Apparently, the folks at Larrikin Music noticed a similarity between the flute riff of this popular classic and a children’s song written in 1932 by Marion Sinclair, an Australian music teacher. Her song, entitled “Kookaburra Sits in the Old Gum Tree,” has since become a popular favorite among schoolchildren down under. Unlike the inspired lyrics written by Colin Hay and Ron Strykert of Men at Work, however, Sinclair’s lyrics are rather more simplistic. “Kookaburra sits in the old gum tree/Merry merry king of the bush is he/Laugh, Kookaburra, laugh, Kookaburra/Gay your life must be!”
After studying Larrikin Music’s request for 60% of the royalties from “Down Under,” Federal Court Justice Peter Jacobson said he considered it excessive, overreaching, and unrealistic, judging that the band would only have to pay 5% of money earned from the song since 2002 and future royalties. Even so, this judgment is still expected to net Larrikin Music a six-figure sum.
A better riff
Those in the machine-vision and image-processing industries might predict where my tale is headed. Indeed, I have previously expounded on intellectual property, patent infringements, the lawsuits that surround them, not to mention the amount of wasted time and energy that occurs when such lawsuits are filed. Nowhere is this litigation more apparent than in the software industry, where every year it seems one company sues another for patent infringement.
However, it seems to me that those involved in attempting to stifle the innovation of others by using these techniques have missed the big picture. Today, many software manufacturers offer sophisticated machine-vision and image-processing packages that can be used to perform a number of different functions. In purchasing and deploying these software packages, a system integrator may use very few of the function calls or graphical libraries to perform a specific task.
Despite this, the system developer must still purchase a fully featured machine-vision or image-processing package. Rather than offering multiple functions within these packages, software vendors could develop more modular software packages, allowing system developers—and possibly even rival software vendors—to choose which functions they wish to perform and incorporate these functions into their own software packages. In this way the system integrator would be offered a lower-cost solution.
When systems were then sold to the end user, the system developer would pay a less expensive up-front fee to the software vendors and a percentage of royalties, based on the amount of software code used and the number of systems sold.

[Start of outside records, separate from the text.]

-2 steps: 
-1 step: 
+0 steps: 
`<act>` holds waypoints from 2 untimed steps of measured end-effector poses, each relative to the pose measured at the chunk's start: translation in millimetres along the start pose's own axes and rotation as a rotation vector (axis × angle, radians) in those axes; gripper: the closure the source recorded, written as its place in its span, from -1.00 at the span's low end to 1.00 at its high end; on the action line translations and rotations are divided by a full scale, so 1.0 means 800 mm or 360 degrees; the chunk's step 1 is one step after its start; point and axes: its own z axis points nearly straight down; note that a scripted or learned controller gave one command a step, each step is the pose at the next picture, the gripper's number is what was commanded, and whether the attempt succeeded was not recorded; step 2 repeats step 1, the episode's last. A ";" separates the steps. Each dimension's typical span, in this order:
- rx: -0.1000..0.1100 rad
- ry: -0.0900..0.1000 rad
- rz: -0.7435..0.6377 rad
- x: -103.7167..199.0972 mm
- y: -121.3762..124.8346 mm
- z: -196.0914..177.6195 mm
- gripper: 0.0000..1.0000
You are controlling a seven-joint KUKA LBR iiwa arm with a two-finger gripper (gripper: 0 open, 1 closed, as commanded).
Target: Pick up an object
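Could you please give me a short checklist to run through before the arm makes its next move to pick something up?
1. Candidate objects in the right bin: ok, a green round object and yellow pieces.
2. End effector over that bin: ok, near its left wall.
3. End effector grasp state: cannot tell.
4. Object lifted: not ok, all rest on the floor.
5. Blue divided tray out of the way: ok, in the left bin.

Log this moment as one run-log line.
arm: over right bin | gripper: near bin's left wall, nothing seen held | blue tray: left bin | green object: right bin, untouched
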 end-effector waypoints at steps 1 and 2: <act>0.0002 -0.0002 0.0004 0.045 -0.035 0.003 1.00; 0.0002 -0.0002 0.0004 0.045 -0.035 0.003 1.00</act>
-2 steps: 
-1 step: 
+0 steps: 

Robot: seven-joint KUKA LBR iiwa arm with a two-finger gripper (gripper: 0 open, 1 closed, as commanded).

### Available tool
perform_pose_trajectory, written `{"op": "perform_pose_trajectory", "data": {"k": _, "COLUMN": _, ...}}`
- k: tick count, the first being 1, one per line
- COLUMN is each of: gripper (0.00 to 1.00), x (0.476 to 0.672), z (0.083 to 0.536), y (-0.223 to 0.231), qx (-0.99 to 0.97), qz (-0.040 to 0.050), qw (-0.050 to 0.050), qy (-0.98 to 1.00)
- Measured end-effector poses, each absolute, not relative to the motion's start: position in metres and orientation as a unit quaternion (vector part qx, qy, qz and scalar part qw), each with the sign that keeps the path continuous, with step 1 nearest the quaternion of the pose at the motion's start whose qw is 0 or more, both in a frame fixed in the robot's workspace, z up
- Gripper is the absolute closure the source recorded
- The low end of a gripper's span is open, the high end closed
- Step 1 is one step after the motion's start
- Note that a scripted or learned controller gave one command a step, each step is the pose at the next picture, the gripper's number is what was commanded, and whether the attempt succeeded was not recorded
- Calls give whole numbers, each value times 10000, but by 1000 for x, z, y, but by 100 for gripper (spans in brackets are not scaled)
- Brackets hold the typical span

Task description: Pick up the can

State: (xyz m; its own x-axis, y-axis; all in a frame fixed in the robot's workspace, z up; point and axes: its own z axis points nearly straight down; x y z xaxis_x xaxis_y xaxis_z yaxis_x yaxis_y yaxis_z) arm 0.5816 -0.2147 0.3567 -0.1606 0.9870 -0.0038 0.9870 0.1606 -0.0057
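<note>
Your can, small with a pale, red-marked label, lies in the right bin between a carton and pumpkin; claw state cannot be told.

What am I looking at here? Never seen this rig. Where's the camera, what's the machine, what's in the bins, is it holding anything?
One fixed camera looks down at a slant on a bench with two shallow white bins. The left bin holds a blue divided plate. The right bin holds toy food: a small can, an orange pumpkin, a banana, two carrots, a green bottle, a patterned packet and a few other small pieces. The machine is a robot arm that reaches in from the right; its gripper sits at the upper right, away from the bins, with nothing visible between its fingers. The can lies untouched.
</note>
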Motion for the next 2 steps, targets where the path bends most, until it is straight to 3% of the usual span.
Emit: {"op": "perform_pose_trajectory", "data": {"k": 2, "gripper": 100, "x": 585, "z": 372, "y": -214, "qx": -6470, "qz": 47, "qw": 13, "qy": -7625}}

This concept is well known in the music industry where many composers in the music industry now “sample” other artists’ music in their “original” works. Just as the borrowed flute riff in “Down Under” will possibly net Larrikin Music a six-figure sum, code sampling could increase the sales of software, while hopefully reducing the amount of litigation that now occurs in the machine-vision and image-processing industry.